By Nathaniel Frederick II
As a member of AJHA and the National Association of Media Literacy Education (NAMLE), I support the officer’s goals to emphasize media literacy. The timing is perfect to broaden our scope and introduce our work to a new audience.
I attended the NAMLE conference for the first time in 2013, with the intention of learning new pedagogical techniques for a restructured of course I was scheduled to teach. There, I met educators, academics, activists, and students with a passion for understanding media messages and the role of media in our culture. The most surprising aspect of my experience was observing the international scope of media literacy efforts. In 2015, NAMLE and the UNESCO Media and Information Literacy Alliance held concurrent meetings. Attendees were able to meet with educators focused on raising the profile of media and information literacy in countries across the globe.
The goal of NAMLE is for people to be critical thinkers and media producers, using all forms of communication. Similarly, media history involves critical analysis and comparisons that help evaluate contemporary media systems.

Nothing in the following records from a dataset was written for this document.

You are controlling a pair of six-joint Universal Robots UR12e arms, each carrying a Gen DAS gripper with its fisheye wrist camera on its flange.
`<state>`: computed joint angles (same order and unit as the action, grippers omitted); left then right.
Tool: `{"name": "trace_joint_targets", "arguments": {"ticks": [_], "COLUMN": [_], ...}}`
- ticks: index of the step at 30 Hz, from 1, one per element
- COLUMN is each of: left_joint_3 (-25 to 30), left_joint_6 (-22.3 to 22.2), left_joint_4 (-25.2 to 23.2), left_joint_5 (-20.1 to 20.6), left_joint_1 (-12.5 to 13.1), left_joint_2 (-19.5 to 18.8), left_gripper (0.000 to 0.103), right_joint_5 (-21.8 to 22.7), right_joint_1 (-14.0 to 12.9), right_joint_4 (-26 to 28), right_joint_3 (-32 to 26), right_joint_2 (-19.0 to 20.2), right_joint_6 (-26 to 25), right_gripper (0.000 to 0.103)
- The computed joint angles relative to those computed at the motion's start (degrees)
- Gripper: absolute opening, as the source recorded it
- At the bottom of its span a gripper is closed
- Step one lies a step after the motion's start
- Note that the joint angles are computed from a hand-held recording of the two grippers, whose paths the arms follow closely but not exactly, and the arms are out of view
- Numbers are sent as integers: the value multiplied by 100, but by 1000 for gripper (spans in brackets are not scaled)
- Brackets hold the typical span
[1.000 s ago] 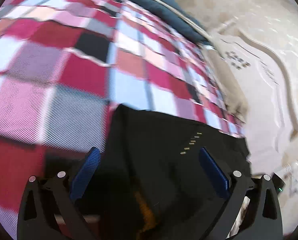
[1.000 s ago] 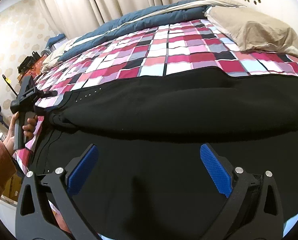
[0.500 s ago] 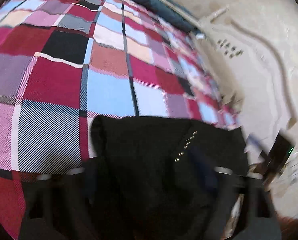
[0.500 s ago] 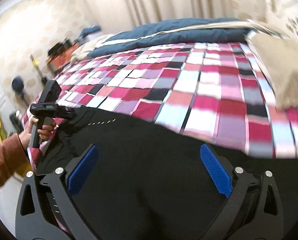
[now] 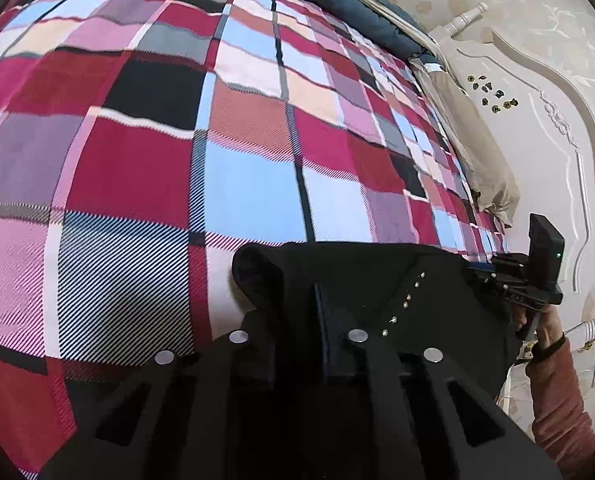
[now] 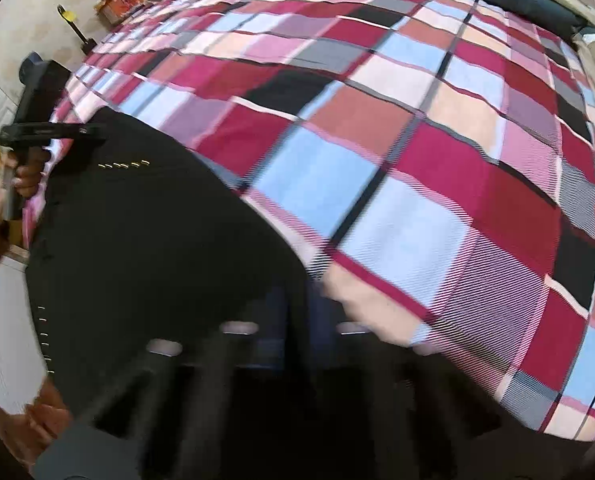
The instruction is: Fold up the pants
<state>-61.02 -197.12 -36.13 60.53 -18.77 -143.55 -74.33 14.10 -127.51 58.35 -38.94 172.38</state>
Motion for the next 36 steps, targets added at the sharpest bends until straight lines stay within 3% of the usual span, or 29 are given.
{"name": "trace_joint_targets", "arguments": {"ticks": [5, 12, 19, 22, 25, 28, 34, 36], "left_joint_3": [-139, -673, -1332, -1845, -2310, -2721, -3332, -3594], "left_joint_6": [-240, -213, -136, -270, -431, -609, -1088, -1555], "left_joint_4": [442, 1354, 1915, 2410, 2692, 2972, 3058, 3429], "left_joint_5": [-250, -672, -700, -700, -682, -647, -391, -430], "left_joint_1": [29, 13, -93, -75, -56, -44, -78, -41], "left_joint_2": [56, 381, 787, 1039, 1251, 1391, 1479, 1470], "left_gripper": [10, 10, 10, 10, 10, 18, 25, 25], "right_joint_5": [-488, -1306, -2048, -2383, -2553, -2804, -2928, -2990], "right_joint_1": [117, 395, 701, 837, 936, 1052, 1173, 1209], "right_joint_4": [-870, -2809, -4093, -4540, -4804, -4895, -4732, -4730], "right_joint_3": [512, 1709, 2677, 3000, 3306, 3555, 3854, 3925], "right_joint_2": [-335, -965, -1360, -1453, -1533, -1563, -1552, -1559], "right_joint_6": [66, 130, 168, 73, 156, 125, 487, 617], "right_gripper": [6, 6, 6, 6, 7, 10, 17, 34]}}
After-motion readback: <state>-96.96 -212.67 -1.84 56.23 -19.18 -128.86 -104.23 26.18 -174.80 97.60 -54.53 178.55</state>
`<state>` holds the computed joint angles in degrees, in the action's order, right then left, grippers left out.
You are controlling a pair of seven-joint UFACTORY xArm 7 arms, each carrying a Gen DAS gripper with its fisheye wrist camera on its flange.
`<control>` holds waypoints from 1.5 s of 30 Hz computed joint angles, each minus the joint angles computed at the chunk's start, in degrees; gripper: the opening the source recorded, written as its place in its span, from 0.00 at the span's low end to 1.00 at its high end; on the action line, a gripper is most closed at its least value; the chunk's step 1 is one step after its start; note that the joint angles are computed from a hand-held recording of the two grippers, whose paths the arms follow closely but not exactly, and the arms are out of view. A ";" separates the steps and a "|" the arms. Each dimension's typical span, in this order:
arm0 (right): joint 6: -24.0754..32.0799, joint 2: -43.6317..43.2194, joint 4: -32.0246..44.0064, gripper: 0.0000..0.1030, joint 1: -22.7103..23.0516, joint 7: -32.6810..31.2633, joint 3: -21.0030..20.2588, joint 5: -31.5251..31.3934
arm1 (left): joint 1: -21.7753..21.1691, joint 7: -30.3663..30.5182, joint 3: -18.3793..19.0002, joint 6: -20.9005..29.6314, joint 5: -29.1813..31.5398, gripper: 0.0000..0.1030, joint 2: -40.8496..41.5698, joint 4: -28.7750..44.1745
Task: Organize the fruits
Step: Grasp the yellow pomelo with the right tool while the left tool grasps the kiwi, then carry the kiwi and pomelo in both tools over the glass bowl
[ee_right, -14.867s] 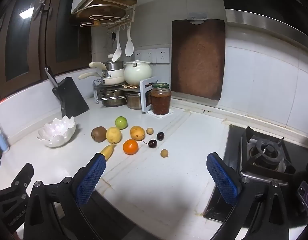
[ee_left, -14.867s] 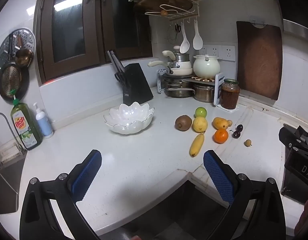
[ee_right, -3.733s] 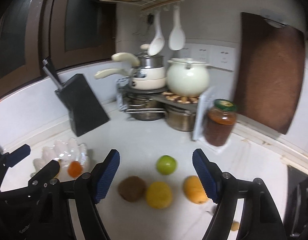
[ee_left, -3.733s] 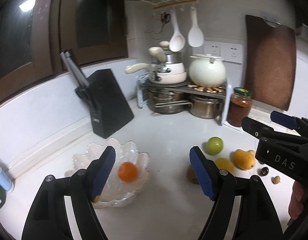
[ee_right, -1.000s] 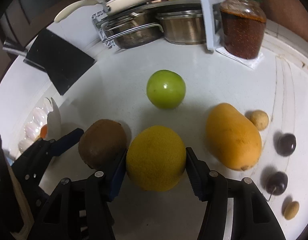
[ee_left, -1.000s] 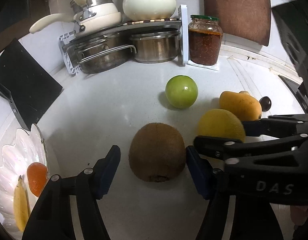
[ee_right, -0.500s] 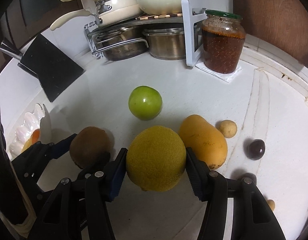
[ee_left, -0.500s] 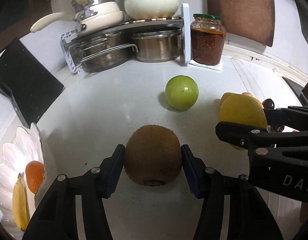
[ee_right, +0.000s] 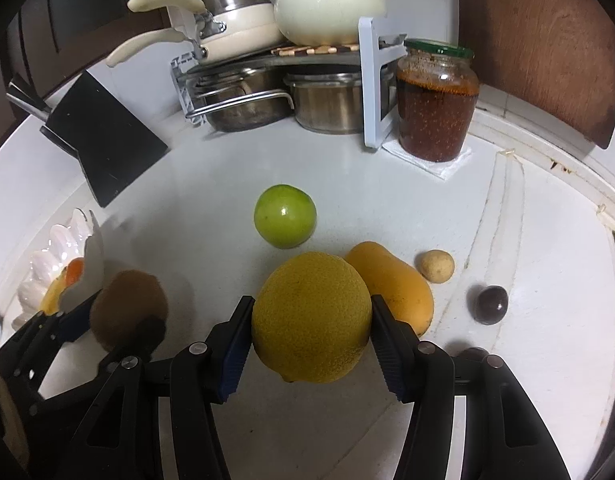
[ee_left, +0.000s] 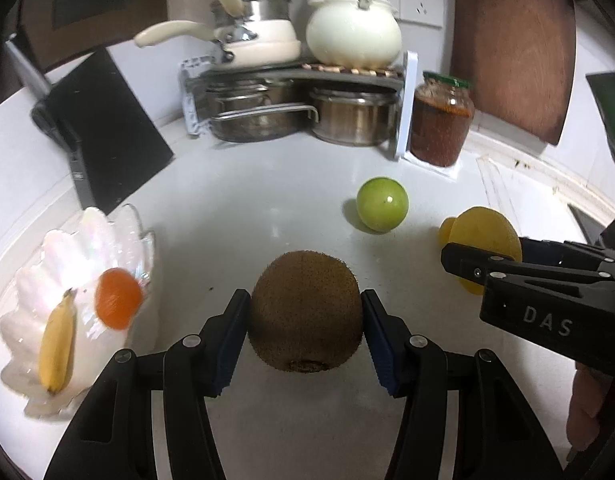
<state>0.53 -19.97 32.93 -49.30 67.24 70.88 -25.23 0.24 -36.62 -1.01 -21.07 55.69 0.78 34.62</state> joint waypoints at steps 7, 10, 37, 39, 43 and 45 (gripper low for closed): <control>2.05 -3.55 -2.12 0.56 12.11 0.40 -10.33 0.03 | -1.86 -3.94 3.47 -0.05 2.23 0.53 -5.80 -3.36; 2.94 -4.87 -3.08 0.56 17.20 1.25 -14.99 -0.72 | -3.79 -6.25 6.26 -0.20 3.62 0.53 -8.41 -4.69; -2.02 -13.44 -0.35 0.56 25.89 -1.78 -20.06 -0.13 | -11.45 5.81 19.72 2.88 -7.00 0.53 -28.28 -13.29; -3.06 -12.99 0.79 0.56 23.76 -2.79 -17.57 0.74 | -10.12 7.75 19.60 3.00 -8.81 0.53 -28.90 -13.75; -4.92 -10.44 4.29 0.56 19.30 -5.23 -12.08 2.49 | -7.37 11.47 18.97 3.10 -12.44 0.53 -29.63 -14.47; -5.64 -9.43 5.79 0.56 17.03 -6.36 -9.27 3.48 | -5.93 13.32 18.59 2.93 -14.29 0.53 -29.82 -14.81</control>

In a course titled, “African Americans in Media and Culture,” I incorporated critical media literacy (Kellner & Share, 2006) which focuses on ideological critique and analyzes the politics of representation of gender, race, and class, and sexuality, while incorporating alternative media production. This perspective suggests that media can be tools for empowerment when marginalized or misrepresented people in the mainstream media receive the opportunity and tools to tell their stories and express their concerns.
By incorporating the work of media literacy scholars and exploring new pedagogies, we can facilitate active media citizenship by providing historical context to public health crises, social movements, and misinformation in journalism. Before the pandemic, Winthrop University collaborated with a number of stakeholders to organize a media literacy series titled, “News Literacy and the Future of Journalism.” The series included eleven events over eight months that sought to deepen the public’s knowledge and appreciation of the vital connections among democracy, the humanities, journalism, and an informed citizenry. Topics included the history of fake news; editorial cartoons; investigative journalism; and the future of journalism. By collaborating with other departments to recreating a similar media literacy events, a virtual program and would be inexpensive and a worthwhile endeavor.
I look forward to the research and pedagogical insights that come from alliances between AJHA and NAMLE. This interdisciplinary exploration will make media history engaging to students and highlight the relevancy of different subjects.
Nathaniel Frederick II is an Associate Professor at Winthrop University. He studies African American magazine history, representations of masculinity in television and film, the American Civil Rights Movement, and African American sacred music.